Very cool rig. Would be a fine flounder rig with that front deck.


----------



## X-Shark

I find it is usually hard to photograph pix's of lights. This is due to the flash on the camera.

Your's actually seem to bright.

But I have washboards added to my boat and this acts to not allow the light to reflect up. Kinda the way a lamp shade acts.

I have 3- 2ft strings and 2- 8ft strings on my boat. The 2ftrs are under the generator stand, in the console & in the forward storage area under the deck.

The 8ftrs run under the washboards.

The lights are actually white, but appear blue against the Sea foam Green.


----------



## delta dooler

They do look unusually bright in my pic, they don't seem that bright in person. I took pic with no flash and boat was in garage last night with the lights out.


----------



## X-Shark

10-4


----------



## delta dooler

Got my light bar mounted this evening, went and dropped it in the water to see how it worked, that sucker is BRIGHT!


----------



## delta dooler




----------



## delta dooler




----------



## delta dooler




----------



## Getsome

delta dooler said:


> View attachment 347530


That is nice Delta. Where did you buy it?


----------



## delta dooler

Getsome said:


> That is nice Delta. Where did you buy it?

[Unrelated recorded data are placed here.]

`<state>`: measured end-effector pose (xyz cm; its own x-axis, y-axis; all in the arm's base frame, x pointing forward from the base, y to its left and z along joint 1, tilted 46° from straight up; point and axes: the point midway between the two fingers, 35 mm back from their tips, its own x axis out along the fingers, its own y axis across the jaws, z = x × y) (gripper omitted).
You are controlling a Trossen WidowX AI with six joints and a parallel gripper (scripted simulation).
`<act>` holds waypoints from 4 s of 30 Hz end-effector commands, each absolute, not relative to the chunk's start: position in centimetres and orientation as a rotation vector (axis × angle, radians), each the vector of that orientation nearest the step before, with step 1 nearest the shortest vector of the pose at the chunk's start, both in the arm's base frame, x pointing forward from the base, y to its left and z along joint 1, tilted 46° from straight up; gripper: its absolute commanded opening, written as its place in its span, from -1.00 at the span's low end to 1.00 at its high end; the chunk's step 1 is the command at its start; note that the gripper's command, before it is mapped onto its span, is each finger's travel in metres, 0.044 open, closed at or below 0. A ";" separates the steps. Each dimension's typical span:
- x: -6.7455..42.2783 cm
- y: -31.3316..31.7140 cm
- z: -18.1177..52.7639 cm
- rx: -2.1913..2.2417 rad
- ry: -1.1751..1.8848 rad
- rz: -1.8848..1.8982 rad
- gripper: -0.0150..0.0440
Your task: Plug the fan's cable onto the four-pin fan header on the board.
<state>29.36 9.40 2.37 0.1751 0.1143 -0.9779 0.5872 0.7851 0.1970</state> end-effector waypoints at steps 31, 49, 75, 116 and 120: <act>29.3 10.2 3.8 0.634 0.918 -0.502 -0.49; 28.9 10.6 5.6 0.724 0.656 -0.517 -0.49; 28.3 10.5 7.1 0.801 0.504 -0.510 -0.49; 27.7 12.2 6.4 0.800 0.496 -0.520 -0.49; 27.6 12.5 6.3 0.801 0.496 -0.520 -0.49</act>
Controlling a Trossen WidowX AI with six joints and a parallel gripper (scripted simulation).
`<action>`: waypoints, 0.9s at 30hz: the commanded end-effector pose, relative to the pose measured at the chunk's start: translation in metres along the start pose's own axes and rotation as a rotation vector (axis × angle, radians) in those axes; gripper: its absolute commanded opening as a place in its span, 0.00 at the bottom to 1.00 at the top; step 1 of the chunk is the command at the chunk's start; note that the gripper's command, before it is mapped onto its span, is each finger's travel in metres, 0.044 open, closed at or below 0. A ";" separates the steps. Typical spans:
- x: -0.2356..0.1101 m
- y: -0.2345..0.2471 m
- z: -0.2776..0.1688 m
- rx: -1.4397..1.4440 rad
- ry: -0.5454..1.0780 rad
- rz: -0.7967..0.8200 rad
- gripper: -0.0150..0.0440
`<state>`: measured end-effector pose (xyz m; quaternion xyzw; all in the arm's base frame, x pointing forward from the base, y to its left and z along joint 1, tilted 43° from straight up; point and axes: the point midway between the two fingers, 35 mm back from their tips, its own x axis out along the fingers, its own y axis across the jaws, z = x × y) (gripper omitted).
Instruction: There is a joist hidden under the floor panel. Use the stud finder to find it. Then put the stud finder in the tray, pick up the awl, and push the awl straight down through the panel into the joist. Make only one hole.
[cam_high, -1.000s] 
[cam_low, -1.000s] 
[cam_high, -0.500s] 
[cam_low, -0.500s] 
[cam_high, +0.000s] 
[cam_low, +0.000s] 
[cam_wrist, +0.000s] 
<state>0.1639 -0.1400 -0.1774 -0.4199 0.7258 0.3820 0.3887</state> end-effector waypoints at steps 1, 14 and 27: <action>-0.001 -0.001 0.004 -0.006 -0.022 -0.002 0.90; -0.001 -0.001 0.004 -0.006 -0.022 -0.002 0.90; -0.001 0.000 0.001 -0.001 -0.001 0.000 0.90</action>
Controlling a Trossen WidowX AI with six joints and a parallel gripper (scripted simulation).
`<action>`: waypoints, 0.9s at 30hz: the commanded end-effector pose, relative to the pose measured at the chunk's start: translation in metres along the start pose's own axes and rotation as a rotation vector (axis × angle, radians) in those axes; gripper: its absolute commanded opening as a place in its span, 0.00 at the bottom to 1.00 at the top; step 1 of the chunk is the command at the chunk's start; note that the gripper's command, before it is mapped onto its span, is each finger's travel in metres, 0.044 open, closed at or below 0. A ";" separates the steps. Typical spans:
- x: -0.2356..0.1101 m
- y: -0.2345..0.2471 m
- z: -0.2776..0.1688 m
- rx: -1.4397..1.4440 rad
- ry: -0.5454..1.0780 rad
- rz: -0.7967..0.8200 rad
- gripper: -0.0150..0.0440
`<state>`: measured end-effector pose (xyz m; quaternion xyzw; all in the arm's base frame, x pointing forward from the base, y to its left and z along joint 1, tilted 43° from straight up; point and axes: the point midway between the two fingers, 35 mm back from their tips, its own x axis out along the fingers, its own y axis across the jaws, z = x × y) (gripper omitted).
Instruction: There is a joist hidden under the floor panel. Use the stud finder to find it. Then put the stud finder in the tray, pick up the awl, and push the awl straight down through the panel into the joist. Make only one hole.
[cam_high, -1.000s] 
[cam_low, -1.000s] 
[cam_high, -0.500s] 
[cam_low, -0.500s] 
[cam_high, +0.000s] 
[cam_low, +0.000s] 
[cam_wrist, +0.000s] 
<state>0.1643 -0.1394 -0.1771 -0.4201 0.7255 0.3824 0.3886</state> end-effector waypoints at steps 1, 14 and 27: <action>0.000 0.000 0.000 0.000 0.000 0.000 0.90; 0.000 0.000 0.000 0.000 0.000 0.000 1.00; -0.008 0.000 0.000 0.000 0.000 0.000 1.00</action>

eBay , there are hundreds of them there and some are definitely better than others. 

A friend has had the same light for 2 yrs on his rig with no problems and with lots of use, so I ordered from the same distributor. For $70 it's hard to beat.


----------



## delta dooler

Made me a seat cushion for the rear bench today.


----------



## delta dooler




----------



## delta dooler




----------